Professor Dame Sally Davies recognizes the potential for WGS to forever revolutionize the way that cancer is diagnosed and treated. She says that in about two-thirds of cancer cases, WGS can provide information that leads to better diagnosis and care. She also points out that not only does WGS lead to the potential to pick drugs that are more likely to be effective, but it can also reveal which drugs will probably not be effective, which can reduce side effects and other unwanted complications.
At $700, the cost of WGS might prove to be a financial burden for many people with cancer, especially given the other medical bills they will inevitably face. The NHS in England has paid for over 31,000 patients to be tested, but so far testing is limited to a small number of regional centers. That is why Davies is pushing for equal access to testing across the country. She wants WGS to become a routine part of medical care since it has the potential to help with diagnosis and treatment of other kinds of diseases as well.
New ways to diagnose cancer are not limited to just WGS. A teaching hospital in the Netherlands recently developed a faster way to diagnose prostate cancer. The standard method involves using a combination of an ultrasound scan and a random sample of prostate tissues, but due to the fact that it can take up to several months, it can leave patients anxiously fretting in the meantime and cost them valuable time for treating their cancer.
The newly developed method involves an MRI scan to detect possible changes in the prostate. If doctors can rule out cancer, they can give that result on the day of the test. If there are suspicions that cancer might be present, doctors are still able to take tissue samples, but overall diagnosis time is still faster at only one week. The new method also has the advantage of being less expensive than the standard method.
Bladder cancer is another specific kind of cancer enjoying the benefits of new medical technology. Researchers at a French hospital have developed a urine test to help current bladder cancer patients learn the likelihood that their cancer will recur. The new test is able to detect a faulty protein that coincides with bladder cancer recurrence in 80 percent of patients who currently have bladder cancer.
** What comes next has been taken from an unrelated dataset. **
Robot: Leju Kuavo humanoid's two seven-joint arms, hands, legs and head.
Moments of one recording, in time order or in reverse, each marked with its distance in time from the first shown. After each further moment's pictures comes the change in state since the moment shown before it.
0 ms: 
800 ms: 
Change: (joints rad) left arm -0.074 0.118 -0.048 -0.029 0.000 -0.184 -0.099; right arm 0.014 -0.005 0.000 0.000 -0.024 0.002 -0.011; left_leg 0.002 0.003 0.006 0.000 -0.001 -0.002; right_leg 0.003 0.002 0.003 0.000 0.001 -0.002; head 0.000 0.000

This could help doctors decide how aggressively to treat a case of bladder cancer and how closely to monitor patients who seem to have recovered from it.
Dr. Clay Siegall has a passion for finding effective treatments for those who have cancer that are targeted to their specific needs. In 1998, he co-founded Seattle Genetics, a biotech firm focused on developing drugs that are targeted to patients based on their disease and individual profile. His advanced scientific education, including a B.S. in zoology and a Ph.D in genetics, has allowed him to bring his own special kind of expertise to his company. The company bases its mission on the ideas of scientific innovation, rigorous research and a genuine desire to help patients in need.
Dr. Siegall has taken his company from a small startup to a major player in the cancer research industry. Since the company’s beginnings in Seattle, it has gone on to develop the first FDA-approved antibody drug conjugate, a special type of drug designed for cancer treatment. The company also has an impressive portfolio of over 20 drugs as well as partnerships with major pharmaceutical companies such as Bayer, Genentech, Pfizer and others. Dr. Siegall has a strong vision for the future of his company, and it is his plan to take it into the 21st century as a company that will forever shake up the way that cancer is treated so that more cancer patients have the opportunity to overcome their illness and live successful lives. Cancer patients are sure to benefit from Dr. Siegall’s work now and in the future.